As Long As Everyone’s Having Fun

A Search For Human Dignity

Owen Barfield, a friend of C.S. Lewis, once described how our societies become that which our imaginations create for us. In his 1957 book ‘Saving the Appearances’ he wrote: Even if the pace of change remained the same, one who is really sensitive to (for example) the difference between the medieval collective representations and our own will be aware that, without traveling any greater distance than we have come since the fourteenth century, we could very well move forward into a chaotically empty or fantastically hideous world. But the pace of change has not remained the same. It has accelerated and is accelerating.

Byrne Power

Haines, Alaska

October 25 2011

3 responses

  1. Aortic-arches

    People do strange things when they want to fit in.

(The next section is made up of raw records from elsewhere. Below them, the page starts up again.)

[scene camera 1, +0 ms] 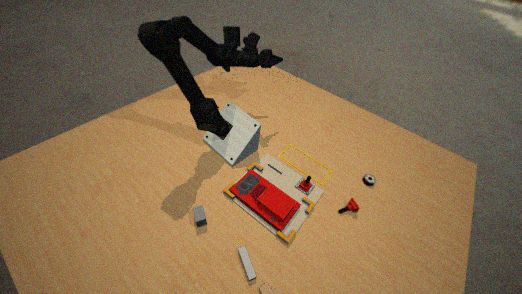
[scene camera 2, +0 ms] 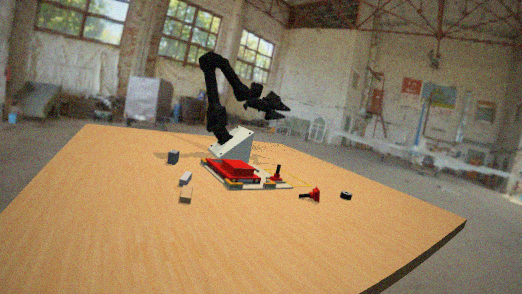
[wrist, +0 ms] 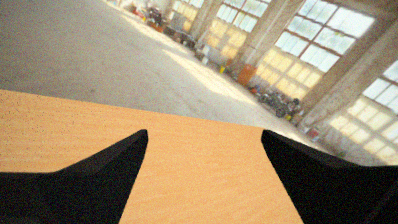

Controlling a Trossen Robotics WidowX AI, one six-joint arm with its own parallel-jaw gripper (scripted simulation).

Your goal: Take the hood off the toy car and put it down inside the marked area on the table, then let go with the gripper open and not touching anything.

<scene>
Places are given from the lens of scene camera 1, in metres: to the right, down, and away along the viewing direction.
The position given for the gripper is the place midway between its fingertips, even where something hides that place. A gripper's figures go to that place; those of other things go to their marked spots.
gripper [scene camera 1: 276, 59]: 0.06, -0.35, 0.86
red hood [scene camera 1: 279, 205]: 0.05, 0.17, 0.62
</scene>
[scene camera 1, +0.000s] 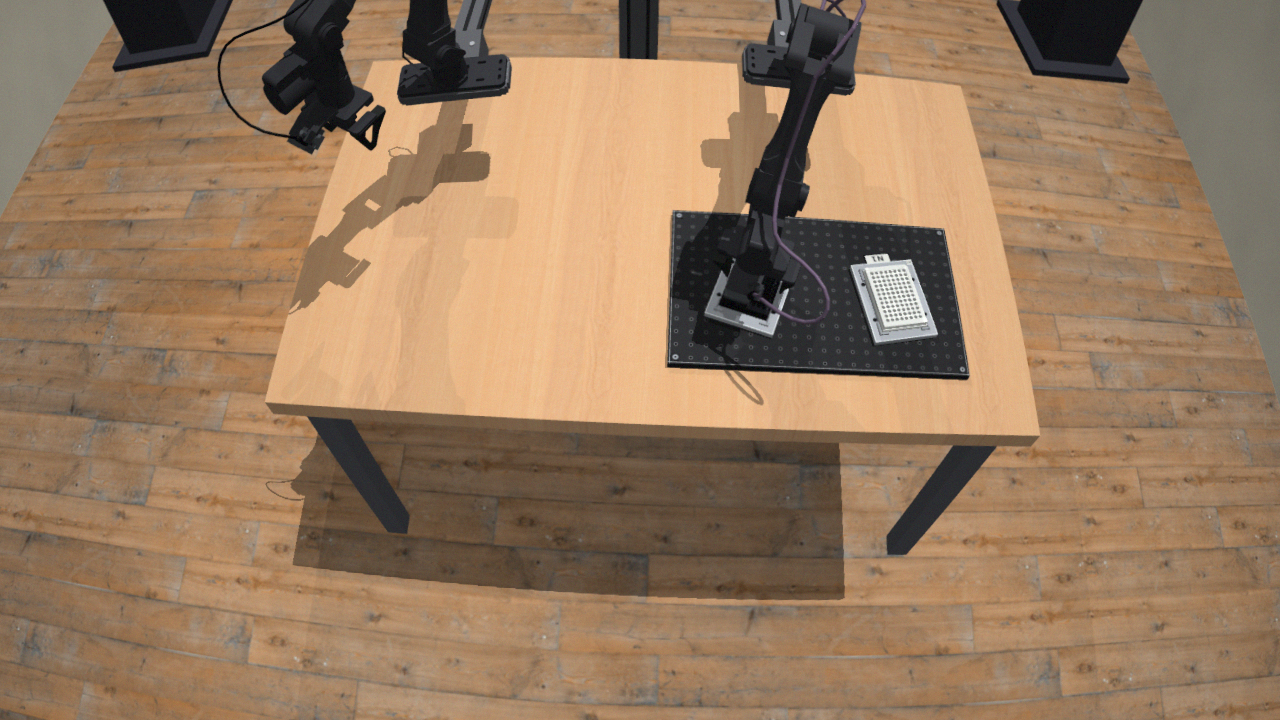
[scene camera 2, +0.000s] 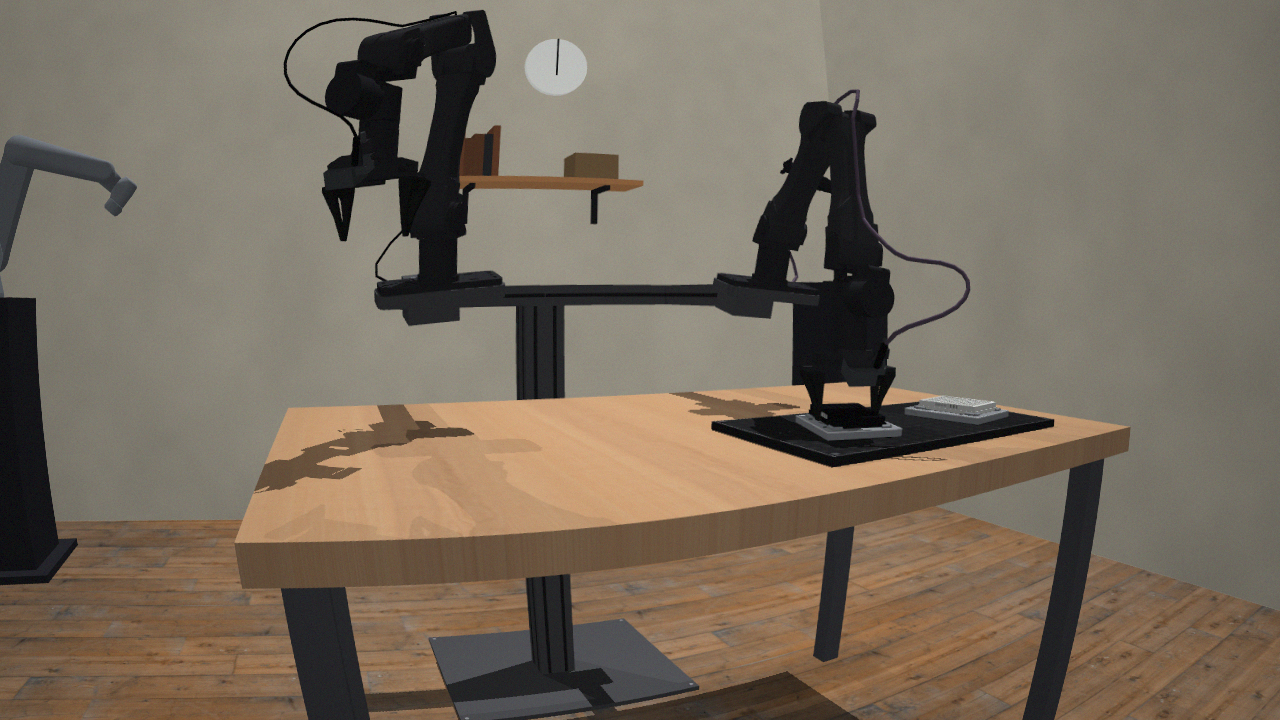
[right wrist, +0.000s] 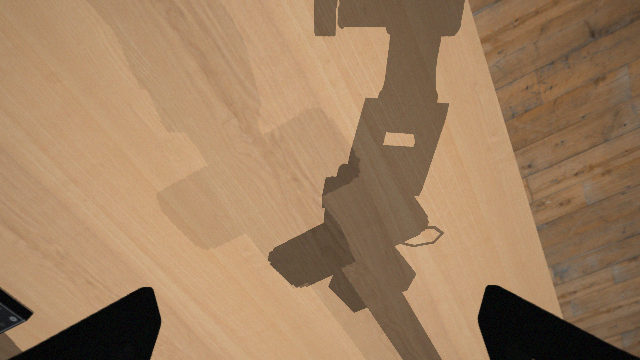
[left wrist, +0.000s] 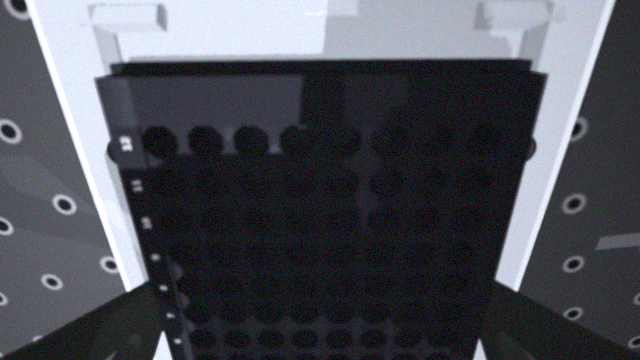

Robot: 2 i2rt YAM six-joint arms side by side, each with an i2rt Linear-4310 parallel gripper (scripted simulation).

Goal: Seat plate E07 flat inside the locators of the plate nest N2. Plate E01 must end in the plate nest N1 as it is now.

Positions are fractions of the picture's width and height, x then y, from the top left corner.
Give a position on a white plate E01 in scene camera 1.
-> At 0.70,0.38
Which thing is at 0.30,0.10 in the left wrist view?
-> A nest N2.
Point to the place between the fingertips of my right gripper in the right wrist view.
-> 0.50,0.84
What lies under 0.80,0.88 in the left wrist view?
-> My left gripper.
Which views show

Being your self (without God) seems kinda hard in a world that uses racy, sexy, and provocative as the norm. Perhaps the lack of heroes, that are modest, wise, and not trying to follow others, but follow God, is one of the problems. Perhaps also the lack of reality in peoples lives, or the absence of purpose. If the clothing is only portraying comfort, perhaps it is because that is what the wearer is pursuing. I suppose that the only way that would change is for someone who is not bent on comfort, or fun, but has set their sights of their life on something higher, or more productive. There is a quote that says ” well mannered women rarely get noticed” or something to that effect. Our culture seems like it is just wanting to be noticed. If Christians notice them, and include them into their ‘circle’ perhaps that is a solution. I am sure that you have a point to this post that I missed. :)

    October 31, 2011 at 12:05 PM

  2. Aortic-arches

    I suppose that you have the bar code below your title for a reason?

    October 31, 2011 at 12:07 PM

  3. You make some good points. People do choose this world they surround themselves with. And the highest aspirations of people today are sadly too often not that high. We do value comfort and convenience over depth and quality.

    While I am a Christian I do want to warn against a naive solution to this problem. Simply believing in God, as many people will claim, does not correct the problem. Sadly in America Christians fully participate in this cut and paste plastic junk heap culture. They often make “Christian” garbage labeled with “Christian” imagery and slogans. I know many people who will loudly proclaim their faith yet somehow confuse the culture of the shopping mall with Christianity. Why? That’s something I plan on discussing at some point in the future.

    Meanwhile thanks for your comments. The barcode is up there because I can’t think of a better symbol that represents utility and convenience over humanity. I want people to actually see it.